#### [EXERCISE]
An exact, complete copy of the data that follows is needed.

(Items listed in a dataset)
____________________

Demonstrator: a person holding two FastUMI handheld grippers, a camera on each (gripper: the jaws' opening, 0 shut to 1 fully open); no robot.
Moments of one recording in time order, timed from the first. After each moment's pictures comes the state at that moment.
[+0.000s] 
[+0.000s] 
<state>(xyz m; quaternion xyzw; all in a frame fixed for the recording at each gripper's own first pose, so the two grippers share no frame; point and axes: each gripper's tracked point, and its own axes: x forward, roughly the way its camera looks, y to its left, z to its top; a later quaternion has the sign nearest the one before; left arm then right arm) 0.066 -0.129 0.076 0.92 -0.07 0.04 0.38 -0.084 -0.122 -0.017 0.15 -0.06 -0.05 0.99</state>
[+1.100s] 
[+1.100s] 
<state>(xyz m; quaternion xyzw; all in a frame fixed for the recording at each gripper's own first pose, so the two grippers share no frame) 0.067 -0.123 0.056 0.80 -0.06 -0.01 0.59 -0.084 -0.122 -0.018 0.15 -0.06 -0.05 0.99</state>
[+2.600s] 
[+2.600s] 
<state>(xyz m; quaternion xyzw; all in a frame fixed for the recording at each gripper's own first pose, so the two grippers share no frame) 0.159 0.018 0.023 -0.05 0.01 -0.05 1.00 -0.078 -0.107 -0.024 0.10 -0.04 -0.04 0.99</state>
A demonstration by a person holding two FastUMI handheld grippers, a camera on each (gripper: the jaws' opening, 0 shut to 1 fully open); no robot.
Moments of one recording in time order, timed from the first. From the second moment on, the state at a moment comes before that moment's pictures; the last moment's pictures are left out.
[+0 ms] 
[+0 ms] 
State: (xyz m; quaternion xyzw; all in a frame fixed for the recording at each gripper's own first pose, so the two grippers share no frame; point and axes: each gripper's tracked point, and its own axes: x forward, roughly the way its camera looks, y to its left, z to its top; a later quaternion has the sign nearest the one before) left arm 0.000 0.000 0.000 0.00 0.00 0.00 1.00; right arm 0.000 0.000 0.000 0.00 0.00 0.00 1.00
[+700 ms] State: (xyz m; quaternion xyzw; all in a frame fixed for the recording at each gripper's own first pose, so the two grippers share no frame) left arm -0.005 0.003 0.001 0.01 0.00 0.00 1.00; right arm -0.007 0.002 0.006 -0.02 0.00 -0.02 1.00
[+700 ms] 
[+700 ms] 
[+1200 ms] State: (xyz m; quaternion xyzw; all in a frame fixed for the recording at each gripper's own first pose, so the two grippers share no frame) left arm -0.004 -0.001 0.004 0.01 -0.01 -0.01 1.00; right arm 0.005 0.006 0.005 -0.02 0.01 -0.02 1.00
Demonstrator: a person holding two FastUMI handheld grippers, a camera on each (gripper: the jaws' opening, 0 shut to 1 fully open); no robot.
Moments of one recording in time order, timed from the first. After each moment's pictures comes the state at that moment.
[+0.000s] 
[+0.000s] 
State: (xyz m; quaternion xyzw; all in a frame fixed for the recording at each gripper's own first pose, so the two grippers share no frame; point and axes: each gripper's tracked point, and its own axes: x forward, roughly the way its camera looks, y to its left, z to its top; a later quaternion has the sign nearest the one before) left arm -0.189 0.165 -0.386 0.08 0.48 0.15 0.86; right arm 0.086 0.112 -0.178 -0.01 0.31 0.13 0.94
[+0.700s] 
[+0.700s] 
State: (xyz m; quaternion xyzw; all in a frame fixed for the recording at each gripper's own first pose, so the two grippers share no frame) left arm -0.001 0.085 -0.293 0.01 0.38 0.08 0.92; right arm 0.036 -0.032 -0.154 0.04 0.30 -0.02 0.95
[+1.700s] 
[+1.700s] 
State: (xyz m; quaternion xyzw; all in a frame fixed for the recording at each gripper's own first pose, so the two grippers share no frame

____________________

#### [SOLVED PROBLEM]
Demonstrator: a person holding two FastUMI handheld grippers, a camera on each (gripper: the jaws' opening, 0 shut to 1 fully open); no robot.
Moments of one recording in time order, timed from the first. After each moment's pictures comes the state at that moment.
[+0.000s] 
[+0.000s] 
<state>(xyz m; quaternion xyzw; all in a frame fixed for the recording at each gripper's own first pose, so the two grippers share no frame; point and axes: each gripper's tracked point, and its own axes: x forward, roughly the way its camera looks, y to its left, z to its top; a later quaternion has the sign nearest the one before; left arm then right arm) 0.066 -0.129 0.076 0.92 -0.07 0.04 0.38 -0.084 -0.122 -0.017 0.15 -0.06 -0.05 0.99</state>
[+1.100s] 
[+1.100s] 
<state>(xyz m; quaternion xyzw; all in a frame fixed for the recording at each gripper's own first pose, so the two grippers share no frame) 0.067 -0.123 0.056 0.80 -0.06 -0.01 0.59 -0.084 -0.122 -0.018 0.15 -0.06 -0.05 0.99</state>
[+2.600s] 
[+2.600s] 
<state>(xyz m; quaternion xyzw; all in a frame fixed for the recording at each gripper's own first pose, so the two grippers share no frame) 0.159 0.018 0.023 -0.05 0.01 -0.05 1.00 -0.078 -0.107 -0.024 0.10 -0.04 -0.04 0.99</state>
A demonstration by a person holding two FastUMI handheld grippers, a camera on each (gripper: the jaws' opening, 0 shut to 1 fully open); no robot.
Moments of one recording in time order, timed from the first. From the second moment on, the state at a moment comes before that moment's pictures; the last moment's pictures are left out.
[+0 ms] 
[+0 ms] 
State: (xyz m; quaternion xyzw; all in a frame fixed for the recording at each gripper's own first pose, so the two grippers share no frame; point and axes: each gripper's tracked point, and its own axes: x forward, roughly the way its camera looks, y to its left, z to its top; a later quaternion has the sign nearest the one before) left arm 0.000 0.000 0.000 0.00 0.00 0.00 1.00; right arm 0.000 0.000 0.000 0.00 0.00 0.00 1.00
[+700 ms] State: (xyz m; quaternion xyzw; all in a frame fixed for the recording at each gripper's own first pose, so the two grippers share no frame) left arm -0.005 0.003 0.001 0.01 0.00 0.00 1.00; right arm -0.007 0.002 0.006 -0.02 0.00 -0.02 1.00
[+700 ms] 
[+700 ms] 
[+1200 ms] State: (xyz m; quaternion xyzw; all in a frame fixed for the recording at each gripper's own first pose, so the two grippers share no frame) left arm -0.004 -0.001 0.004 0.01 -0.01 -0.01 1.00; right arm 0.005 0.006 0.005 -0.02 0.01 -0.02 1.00
Demonstrator: a person holding two FastUMI handheld grippers, a camera on each (gripper: the jaws' opening, 0 shut to 1 fully open); no robot.
Moments of one recording in time order, timed from the first. After each moment's pictures comes the state at that moment.
[+0.000s] 
[+0.000s] 
State: (xyz m; quaternion xyzw; all in a frame fixed for the recording at each gripper's own first pose, so the two grippers share no frame; point and axes: each gripper's tracked point, and its own axes: x forward, roughly the way its camera looks, y to its left, z to its top; a later quaternion has the sign nearest the one before) left arm -0.189 0.165 -0.386 0.08 0.48 0.15 0.86; right arm 0.086 0.112 -0.178 -0.01 0.31 0.13 0.94
[+0.700s] 
[+0.700s] 
State: (xyz m; quaternion xyzw; all in a frame fixed for the recording at each gripper's own first pose, so the two grippers share no frame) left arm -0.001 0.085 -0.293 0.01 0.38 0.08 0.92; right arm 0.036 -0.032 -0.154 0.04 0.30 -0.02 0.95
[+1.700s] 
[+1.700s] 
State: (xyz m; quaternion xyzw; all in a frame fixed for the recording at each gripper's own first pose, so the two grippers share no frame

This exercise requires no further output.